→ **Your task**
Return the entire listing, word for word.

----- Supplied information

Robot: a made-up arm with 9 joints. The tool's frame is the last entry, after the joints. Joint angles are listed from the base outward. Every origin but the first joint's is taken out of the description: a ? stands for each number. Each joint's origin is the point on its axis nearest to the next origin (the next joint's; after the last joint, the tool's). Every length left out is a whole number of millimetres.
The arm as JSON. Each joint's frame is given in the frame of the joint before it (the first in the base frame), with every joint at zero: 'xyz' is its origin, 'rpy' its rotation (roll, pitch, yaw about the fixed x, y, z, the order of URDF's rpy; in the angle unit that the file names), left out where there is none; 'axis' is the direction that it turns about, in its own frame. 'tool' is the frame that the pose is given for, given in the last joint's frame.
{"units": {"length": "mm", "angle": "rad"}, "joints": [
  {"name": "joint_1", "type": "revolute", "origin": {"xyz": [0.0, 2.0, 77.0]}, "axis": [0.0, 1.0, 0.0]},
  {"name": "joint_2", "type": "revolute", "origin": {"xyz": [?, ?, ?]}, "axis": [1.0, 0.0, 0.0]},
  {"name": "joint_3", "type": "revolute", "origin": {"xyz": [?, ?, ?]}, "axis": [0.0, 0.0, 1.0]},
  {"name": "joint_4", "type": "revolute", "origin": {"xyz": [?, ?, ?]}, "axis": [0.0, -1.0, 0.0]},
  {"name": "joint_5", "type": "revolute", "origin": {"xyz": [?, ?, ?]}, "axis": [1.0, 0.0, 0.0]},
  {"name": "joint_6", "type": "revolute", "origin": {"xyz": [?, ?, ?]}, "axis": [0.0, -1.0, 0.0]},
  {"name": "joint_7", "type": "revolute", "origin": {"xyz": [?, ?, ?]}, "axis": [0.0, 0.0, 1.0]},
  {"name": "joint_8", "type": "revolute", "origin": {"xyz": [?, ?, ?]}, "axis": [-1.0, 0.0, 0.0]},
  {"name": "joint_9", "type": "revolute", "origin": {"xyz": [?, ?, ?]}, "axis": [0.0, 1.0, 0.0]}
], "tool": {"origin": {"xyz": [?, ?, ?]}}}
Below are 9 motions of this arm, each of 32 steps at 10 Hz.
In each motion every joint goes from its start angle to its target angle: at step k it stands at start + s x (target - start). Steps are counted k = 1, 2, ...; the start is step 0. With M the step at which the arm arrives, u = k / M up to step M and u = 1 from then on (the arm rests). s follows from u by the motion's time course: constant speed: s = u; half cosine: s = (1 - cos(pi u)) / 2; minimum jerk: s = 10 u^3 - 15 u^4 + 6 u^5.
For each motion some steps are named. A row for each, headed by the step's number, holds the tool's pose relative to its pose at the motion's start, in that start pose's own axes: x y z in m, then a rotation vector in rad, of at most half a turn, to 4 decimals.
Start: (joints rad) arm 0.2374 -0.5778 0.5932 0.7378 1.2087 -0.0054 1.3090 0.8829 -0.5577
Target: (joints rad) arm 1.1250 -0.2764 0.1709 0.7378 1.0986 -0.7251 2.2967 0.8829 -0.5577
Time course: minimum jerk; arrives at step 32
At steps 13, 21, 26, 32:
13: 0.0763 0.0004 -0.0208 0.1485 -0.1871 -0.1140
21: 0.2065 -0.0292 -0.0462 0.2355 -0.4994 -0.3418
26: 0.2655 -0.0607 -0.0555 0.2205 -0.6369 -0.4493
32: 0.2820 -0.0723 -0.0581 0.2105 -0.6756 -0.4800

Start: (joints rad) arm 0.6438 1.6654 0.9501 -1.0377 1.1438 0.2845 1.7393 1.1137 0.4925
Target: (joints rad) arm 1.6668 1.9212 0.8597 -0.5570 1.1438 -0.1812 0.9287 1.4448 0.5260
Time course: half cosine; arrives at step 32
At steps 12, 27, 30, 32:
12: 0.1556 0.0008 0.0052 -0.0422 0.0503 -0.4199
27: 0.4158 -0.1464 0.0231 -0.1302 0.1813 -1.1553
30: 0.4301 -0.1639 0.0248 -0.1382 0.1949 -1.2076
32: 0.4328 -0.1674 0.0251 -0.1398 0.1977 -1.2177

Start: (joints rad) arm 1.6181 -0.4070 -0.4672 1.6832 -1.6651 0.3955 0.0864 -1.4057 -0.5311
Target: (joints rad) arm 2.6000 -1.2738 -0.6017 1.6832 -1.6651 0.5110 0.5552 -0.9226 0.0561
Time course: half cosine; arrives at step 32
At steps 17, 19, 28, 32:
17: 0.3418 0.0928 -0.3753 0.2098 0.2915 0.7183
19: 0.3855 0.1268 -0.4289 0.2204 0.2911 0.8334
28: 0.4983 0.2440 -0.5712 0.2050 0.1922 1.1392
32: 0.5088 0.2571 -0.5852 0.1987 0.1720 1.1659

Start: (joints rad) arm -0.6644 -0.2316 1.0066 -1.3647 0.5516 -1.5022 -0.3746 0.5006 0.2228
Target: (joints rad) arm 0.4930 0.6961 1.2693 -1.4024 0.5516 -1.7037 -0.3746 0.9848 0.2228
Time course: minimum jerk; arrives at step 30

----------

→ **Answer**
Robot: a made-up arm with 9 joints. The tool's frame is the last entry, after the joints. Joint angles are listed from the base outward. Every origin but the first joint's is taken out of the description: a ? stands for each number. Each joint's origin is the point on its axis nearest to the next origin (the next joint's; after the last joint, the tool's). Every length left out is a whole number of millimetres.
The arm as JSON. Each joint's frame is given in the frame of the joint before it (the first in the base frame), with every joint at zero: 'xyz' is its origin, 'rpy' its rotation (roll, pitch, yaw about the fixed x, y, z, the order of URDF's rpy; in the angle unit that the file names), left out where there is none; 'axis' is the direction that it turns about, in its own frame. 'tool' is the frame that the pose is given for, given in the last joint's frame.
{"units": {"length": "mm", "angle": "rad"}, "joints": [
  {"name": "joint_1", "type": "revolute", "origin": {"xyz": [0.0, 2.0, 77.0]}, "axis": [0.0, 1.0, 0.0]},
  {"name": "joint_2", "type": "revolute", "origin": {"xyz": [?, ?, ?]}, "axis": [1.0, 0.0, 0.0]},
  {"name": "joint_3", "type": "revolute", "origin": {"xyz": [?, ?, ?]}, "axis": [0.0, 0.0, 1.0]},
  {"name": "joint_4", "type": "revolute", "origin": {"xyz": [?, ?, ?]}, "axis": [0.0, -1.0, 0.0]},
  {"name": "joint_5", "type": "revolute", "origin": {"xyz": [?, ?, ?]}, "axis": [1.0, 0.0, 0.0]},
  {"name": "joint_6", "type": "revolute", "origin": {"xyz": [?, ?, ?]}, "axis": [0.0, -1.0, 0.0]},
  {"name": "joint_7", "type": "revolute", "origin": {"xyz": [?, ?, ?]}, "axis": [0.0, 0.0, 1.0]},
  {"name": "joint_8", "type": "revolute", "origin": {"xyz": [?, ?, ?]}, "axis": [-1.0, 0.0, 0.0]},
  {"name": "joint_9", "type": "revolute", "origin": {"xyz": [?, ?, ?]}, "axis": [0.0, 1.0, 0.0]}
], "tool": {"origin": {"xyz": [?, ?, ?]}}}
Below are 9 motions of this arm, each of 32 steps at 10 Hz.
In each motion every joint goes from its start angle to its target angle: at step k it stands at start + s x (target - start). Steps are counted k = 1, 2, ...; the start is step 0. With M the step at which the arm arrives, u = k / M up to step M and u = 1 from then on (the arm rests). s follows from u by the motion's time course: constant speed: s = u; half cosine: s = (1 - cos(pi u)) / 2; minimum jerk: s = 10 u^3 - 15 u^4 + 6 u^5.
For each motion some steps are named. A row for each, headed by the step's number, holds the tool's pose relative to its pose at the motion's start, in that start pose's own axes: x y z in m, then a rotation vector in rad, of at most half a turn, to 4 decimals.
Start: (joints rad) arm 0.2374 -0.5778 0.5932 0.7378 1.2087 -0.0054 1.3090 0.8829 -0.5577
Target: (joints rad) arm 1.1250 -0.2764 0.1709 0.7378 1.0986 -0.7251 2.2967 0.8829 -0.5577
Time course: minimum jerk; arrives at step 32
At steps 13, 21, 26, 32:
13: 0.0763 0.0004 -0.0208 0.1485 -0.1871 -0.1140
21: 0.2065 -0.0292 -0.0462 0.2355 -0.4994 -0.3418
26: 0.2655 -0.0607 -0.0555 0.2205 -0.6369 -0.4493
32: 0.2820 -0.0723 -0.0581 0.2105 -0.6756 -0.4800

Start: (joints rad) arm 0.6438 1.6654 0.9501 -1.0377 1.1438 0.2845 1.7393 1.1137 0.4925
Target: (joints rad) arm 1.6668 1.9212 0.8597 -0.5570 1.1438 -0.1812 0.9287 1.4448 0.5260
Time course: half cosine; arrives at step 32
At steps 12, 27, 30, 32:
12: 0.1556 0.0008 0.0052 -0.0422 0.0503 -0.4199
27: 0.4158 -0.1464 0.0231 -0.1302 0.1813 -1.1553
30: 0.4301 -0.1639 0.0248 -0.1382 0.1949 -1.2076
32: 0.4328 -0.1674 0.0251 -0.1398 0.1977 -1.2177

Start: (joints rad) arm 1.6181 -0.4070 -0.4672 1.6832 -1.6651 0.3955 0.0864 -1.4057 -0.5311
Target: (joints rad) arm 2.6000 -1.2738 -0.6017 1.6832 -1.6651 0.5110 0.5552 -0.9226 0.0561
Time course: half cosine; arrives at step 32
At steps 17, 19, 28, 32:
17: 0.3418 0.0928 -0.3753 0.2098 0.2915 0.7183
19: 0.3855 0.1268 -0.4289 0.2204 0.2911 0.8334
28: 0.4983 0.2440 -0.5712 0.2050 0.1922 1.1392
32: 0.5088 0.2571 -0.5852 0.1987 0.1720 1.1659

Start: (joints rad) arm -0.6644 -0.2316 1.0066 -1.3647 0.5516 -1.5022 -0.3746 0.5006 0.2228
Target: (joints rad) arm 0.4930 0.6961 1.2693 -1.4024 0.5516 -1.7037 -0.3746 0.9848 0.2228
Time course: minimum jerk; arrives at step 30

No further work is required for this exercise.